The Company believes that its existing sources of liquidity will satisfy its working capital and capital requirements for at least 12 months from the issuance of its financial statements. Failure to generate sufficient revenues, achieve planned gross margins, or control operating costs will require the Company to raise additional capital through equity or debt financing. Such additional financing may not be available on acceptable terms, or at

all, and could require the Company to modify, delay, or abandon some of its planned future expansion or expenditures or reduce some of its ongoing operating costs, which could harm its business, operating results, financial condition, and ability to achieve its intended business objectives.
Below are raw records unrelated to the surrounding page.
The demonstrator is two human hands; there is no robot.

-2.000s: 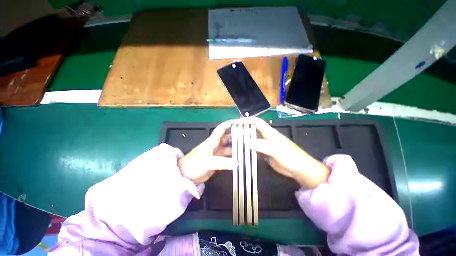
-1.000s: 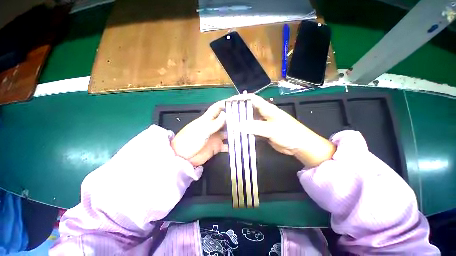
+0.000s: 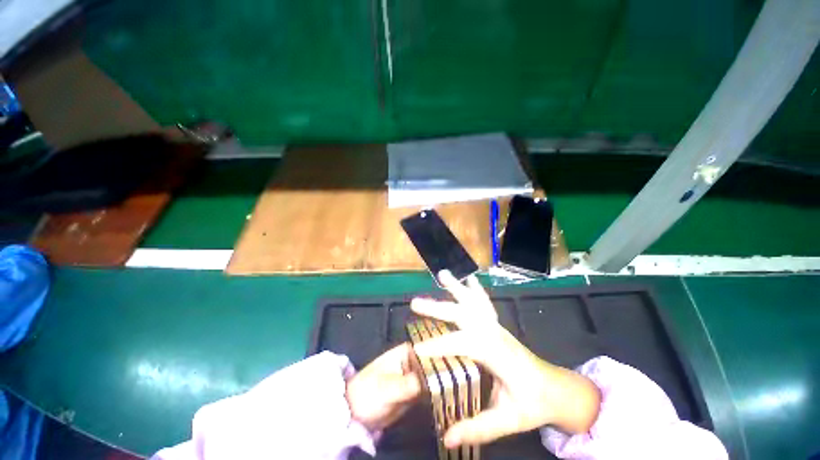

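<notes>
Several smartphones (image 3: 459,395) stand on edge side by side as one upright bundle, their gold and white side frames showing. My left hand (image 3: 385,388) holds the bundle from its left side. My right hand (image 3: 503,364) is at its right side, thumb near the lower part, with some fingers spread and reaching past the top. The fingertips are by the lower end of a black smartphone (image 3: 439,244) lying on the wooden board; whether they touch it I cannot tell. A black phone tray (image 3: 629,337) lies under my hands. The bundle's lower end is cut off by the picture's edge.
The wooden board (image 3: 306,211) holds a grey folder (image 3: 459,169), a blue pen (image 3: 494,232) and another black phone (image 3: 526,235). A slanting grey post (image 3: 670,180) stands at right. A red-brown board (image 3: 99,232) lies at left. Blue cloth (image 3: 22,296) shows at the left edge.
The view has tilted up, so the bench things sit lower in the picture. My right hand has opened its fingers and reached over the bundle toward the phone on the board.
</notes>
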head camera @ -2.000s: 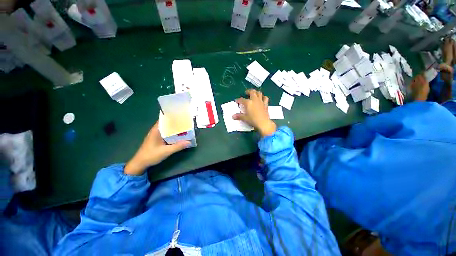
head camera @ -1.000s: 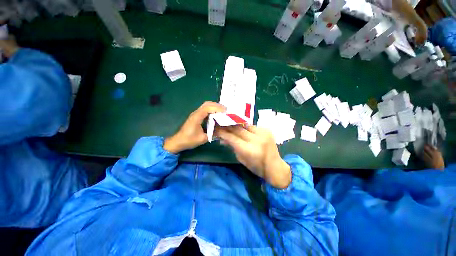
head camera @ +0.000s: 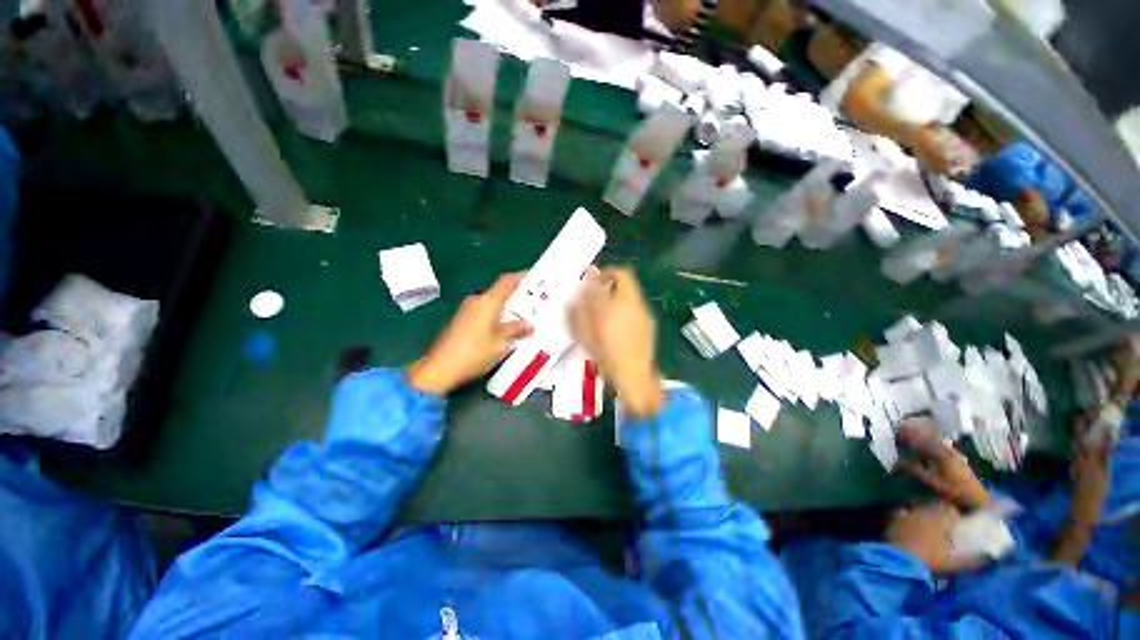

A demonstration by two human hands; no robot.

On March 11, 2020, the World Health Organization declared the coronavirus disease 2019 (“COVID-19”) outbreak a global pandemic recommending containment measures worldwide. On March 16, 2020 the Company implemented alternative work arrangements for its employees and limited its employees’ travel activities to protect its employees and to comply with the provisions described within the local shelter in place order. Certain U.S. federal, state and local governmental authorities issued other orders and directives, including restrictions on elective procedures and therapies, aimed at minimizing the spread of COVID-19. As such, the COVID-19 pandemic impacted and is expected to continue to impact demand for the Company’s products, which are used in procedures and therapies that are considered elective. Although some of the governmental restrictions have since been lifted or scaled back, recent and future surges of COVID-19, including recent surges in the delta variant of COVID-19, may result in restrictions being re-implemented in response to efforts to reduce the spread of COVID-19.
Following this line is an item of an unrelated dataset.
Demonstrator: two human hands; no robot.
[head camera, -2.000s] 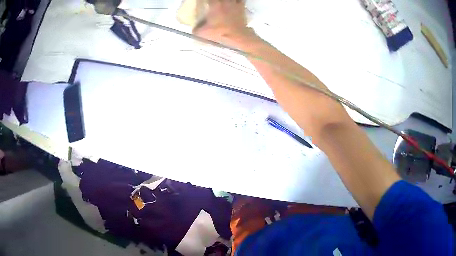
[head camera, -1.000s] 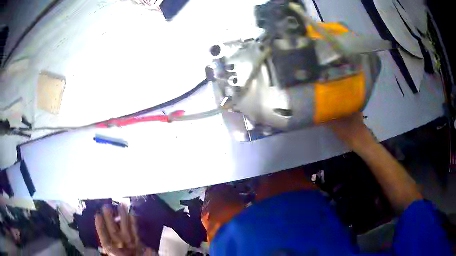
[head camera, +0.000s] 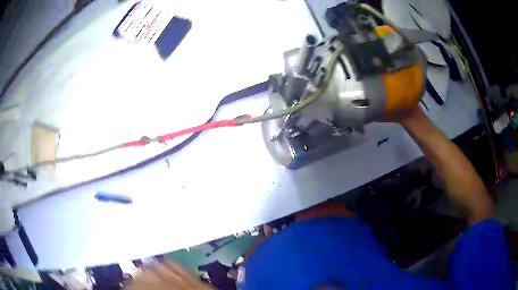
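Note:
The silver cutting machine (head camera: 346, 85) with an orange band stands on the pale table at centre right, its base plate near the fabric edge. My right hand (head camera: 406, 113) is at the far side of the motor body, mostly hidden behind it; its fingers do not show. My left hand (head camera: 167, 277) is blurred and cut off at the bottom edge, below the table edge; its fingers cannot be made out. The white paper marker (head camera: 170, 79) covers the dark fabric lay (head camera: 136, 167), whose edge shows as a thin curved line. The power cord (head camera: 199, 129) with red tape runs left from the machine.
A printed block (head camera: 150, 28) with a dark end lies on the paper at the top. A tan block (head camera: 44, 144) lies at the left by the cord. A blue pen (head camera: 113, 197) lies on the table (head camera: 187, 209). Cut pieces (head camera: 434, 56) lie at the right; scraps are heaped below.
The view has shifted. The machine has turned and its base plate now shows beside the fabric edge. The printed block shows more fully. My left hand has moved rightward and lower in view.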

The ultimate impact of the COVID-19 pandemic on the Company’s operations is unknown and will depend on future developments which are highly uncertain and cannot be predicted with confidence, including the duration and severity of the COVID-19 outbreak (including prevalence and effect of the delta variant and other potential COVID-19 variants), the status of health and safety actions taken to contain its spread and any additional preventative and protective actions that governments or the Company may direct, any resurgence of COVID-19 that may occur and how quickly and to what extent economic and operating conditions normalize within the markets in which the Company operates. The COVID-19 pandemic could disrupt the operations of the Company’s third-party manufacturers and other suppliers. Although the Company has not experienced material disruptions in its supply chain to date, it cannot predict how long the pandemic and measures intended to contain the spread of COVID-19 will continue and what effect COVID-19 and the associated containment measures will have on our suppliers and vendors, in particular for any of the Company’s suppliers and vendors that may not qualify as essential businesses and suffer more significant disruptions to their business operations. The Company is working closely with its manufacturing partners and suppliers to help ensure the Company is able to source key components and maintain appropriate inventory levels to meet customer demand.